Segment Open

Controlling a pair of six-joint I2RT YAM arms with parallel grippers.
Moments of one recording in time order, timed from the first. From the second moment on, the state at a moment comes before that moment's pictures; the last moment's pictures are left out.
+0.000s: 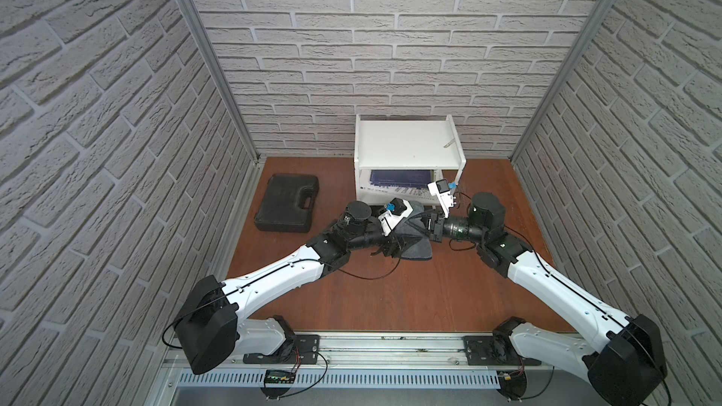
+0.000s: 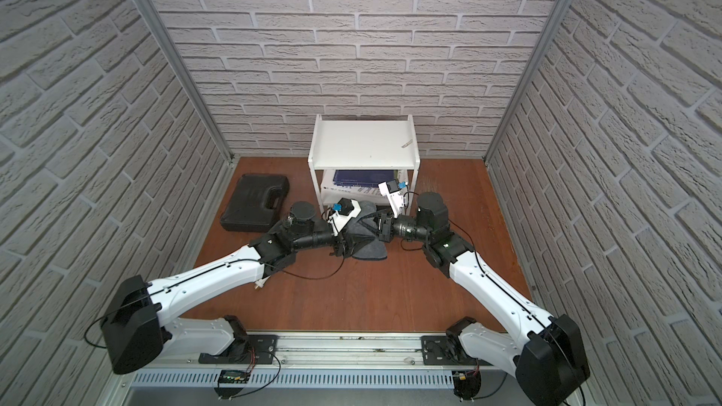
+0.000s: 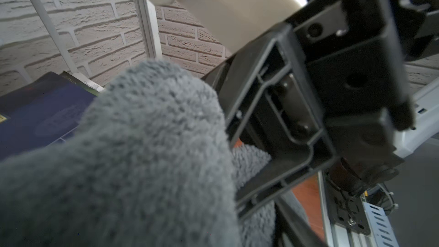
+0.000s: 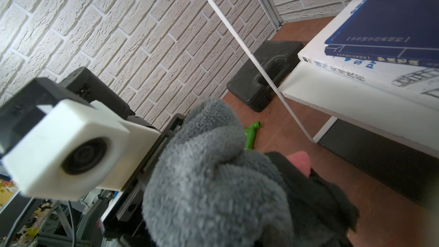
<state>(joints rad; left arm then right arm) -0.74 1.30 0.87 0.13 0.41 0.06 0.43 1.11 0.80 0.06 -0.74 0.61</state>
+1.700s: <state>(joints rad) -0.08 2.15 1.36 0.28 0.70 -0.66 0.31 1.14 0.76 0.14 0.13 0.15</state>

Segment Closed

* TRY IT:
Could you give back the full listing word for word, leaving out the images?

* EXERCISE RESPONSE:
Controlling a pair of six-joint I2RT YAM arms with parallel grippers.
Moments of one recording in time order, timed from the first. From the second moment on, the state at a moment comes before that moment's pictures; the last moment's pictures are left out.
+0.000s: 
+0.000s: 
+0.000s: 
+0.000s: 
<state>(joints rad; left arm then right arm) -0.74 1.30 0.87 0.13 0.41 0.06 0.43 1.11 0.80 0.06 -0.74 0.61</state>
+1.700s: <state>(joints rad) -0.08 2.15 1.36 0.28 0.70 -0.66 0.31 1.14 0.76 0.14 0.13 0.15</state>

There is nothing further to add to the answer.